[[ RECORDED DATA open ]]

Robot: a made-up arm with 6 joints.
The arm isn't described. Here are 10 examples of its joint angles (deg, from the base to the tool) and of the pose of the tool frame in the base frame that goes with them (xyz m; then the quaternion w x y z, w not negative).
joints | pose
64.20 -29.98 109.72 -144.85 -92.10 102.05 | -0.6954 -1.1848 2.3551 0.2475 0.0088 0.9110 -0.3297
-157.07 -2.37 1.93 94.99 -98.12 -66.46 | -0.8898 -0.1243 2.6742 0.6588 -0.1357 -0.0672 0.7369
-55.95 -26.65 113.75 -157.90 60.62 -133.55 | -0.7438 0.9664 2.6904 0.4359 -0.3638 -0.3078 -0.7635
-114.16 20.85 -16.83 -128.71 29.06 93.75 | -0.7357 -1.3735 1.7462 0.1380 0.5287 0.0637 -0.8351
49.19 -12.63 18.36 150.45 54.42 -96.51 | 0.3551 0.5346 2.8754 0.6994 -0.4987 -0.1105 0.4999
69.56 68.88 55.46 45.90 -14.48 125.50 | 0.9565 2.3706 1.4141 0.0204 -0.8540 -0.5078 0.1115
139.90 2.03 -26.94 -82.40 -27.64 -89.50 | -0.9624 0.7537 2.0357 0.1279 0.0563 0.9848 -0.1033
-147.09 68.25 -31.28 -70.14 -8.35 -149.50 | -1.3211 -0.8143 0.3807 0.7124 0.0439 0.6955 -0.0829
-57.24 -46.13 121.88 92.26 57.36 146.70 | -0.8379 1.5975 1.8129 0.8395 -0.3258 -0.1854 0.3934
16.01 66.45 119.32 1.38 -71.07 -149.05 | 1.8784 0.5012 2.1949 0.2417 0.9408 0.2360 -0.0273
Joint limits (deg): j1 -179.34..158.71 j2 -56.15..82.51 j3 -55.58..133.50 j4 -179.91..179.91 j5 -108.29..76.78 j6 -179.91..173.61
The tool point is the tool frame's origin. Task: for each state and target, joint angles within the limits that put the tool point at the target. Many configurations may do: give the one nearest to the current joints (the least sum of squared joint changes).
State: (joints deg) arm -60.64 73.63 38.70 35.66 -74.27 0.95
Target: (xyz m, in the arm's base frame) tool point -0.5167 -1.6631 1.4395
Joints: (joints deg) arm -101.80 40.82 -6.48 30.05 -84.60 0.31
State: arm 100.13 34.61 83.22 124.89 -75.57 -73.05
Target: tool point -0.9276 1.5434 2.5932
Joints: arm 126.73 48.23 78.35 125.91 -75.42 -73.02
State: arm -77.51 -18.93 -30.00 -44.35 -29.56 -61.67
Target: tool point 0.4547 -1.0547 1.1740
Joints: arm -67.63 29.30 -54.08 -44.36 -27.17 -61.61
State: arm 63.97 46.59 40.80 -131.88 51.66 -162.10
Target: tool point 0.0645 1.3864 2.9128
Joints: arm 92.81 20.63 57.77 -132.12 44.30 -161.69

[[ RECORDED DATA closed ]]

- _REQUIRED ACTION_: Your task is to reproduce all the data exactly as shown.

- _TASK ANSWER_:
Robot: a made-up arm with 6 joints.
The arm isn't described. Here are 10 examples of its joint angles (deg, from the base to the tool) and of the pose of the tool frame in the base frame that goes with them (xyz m; then the quaternion w x y z, w not negative).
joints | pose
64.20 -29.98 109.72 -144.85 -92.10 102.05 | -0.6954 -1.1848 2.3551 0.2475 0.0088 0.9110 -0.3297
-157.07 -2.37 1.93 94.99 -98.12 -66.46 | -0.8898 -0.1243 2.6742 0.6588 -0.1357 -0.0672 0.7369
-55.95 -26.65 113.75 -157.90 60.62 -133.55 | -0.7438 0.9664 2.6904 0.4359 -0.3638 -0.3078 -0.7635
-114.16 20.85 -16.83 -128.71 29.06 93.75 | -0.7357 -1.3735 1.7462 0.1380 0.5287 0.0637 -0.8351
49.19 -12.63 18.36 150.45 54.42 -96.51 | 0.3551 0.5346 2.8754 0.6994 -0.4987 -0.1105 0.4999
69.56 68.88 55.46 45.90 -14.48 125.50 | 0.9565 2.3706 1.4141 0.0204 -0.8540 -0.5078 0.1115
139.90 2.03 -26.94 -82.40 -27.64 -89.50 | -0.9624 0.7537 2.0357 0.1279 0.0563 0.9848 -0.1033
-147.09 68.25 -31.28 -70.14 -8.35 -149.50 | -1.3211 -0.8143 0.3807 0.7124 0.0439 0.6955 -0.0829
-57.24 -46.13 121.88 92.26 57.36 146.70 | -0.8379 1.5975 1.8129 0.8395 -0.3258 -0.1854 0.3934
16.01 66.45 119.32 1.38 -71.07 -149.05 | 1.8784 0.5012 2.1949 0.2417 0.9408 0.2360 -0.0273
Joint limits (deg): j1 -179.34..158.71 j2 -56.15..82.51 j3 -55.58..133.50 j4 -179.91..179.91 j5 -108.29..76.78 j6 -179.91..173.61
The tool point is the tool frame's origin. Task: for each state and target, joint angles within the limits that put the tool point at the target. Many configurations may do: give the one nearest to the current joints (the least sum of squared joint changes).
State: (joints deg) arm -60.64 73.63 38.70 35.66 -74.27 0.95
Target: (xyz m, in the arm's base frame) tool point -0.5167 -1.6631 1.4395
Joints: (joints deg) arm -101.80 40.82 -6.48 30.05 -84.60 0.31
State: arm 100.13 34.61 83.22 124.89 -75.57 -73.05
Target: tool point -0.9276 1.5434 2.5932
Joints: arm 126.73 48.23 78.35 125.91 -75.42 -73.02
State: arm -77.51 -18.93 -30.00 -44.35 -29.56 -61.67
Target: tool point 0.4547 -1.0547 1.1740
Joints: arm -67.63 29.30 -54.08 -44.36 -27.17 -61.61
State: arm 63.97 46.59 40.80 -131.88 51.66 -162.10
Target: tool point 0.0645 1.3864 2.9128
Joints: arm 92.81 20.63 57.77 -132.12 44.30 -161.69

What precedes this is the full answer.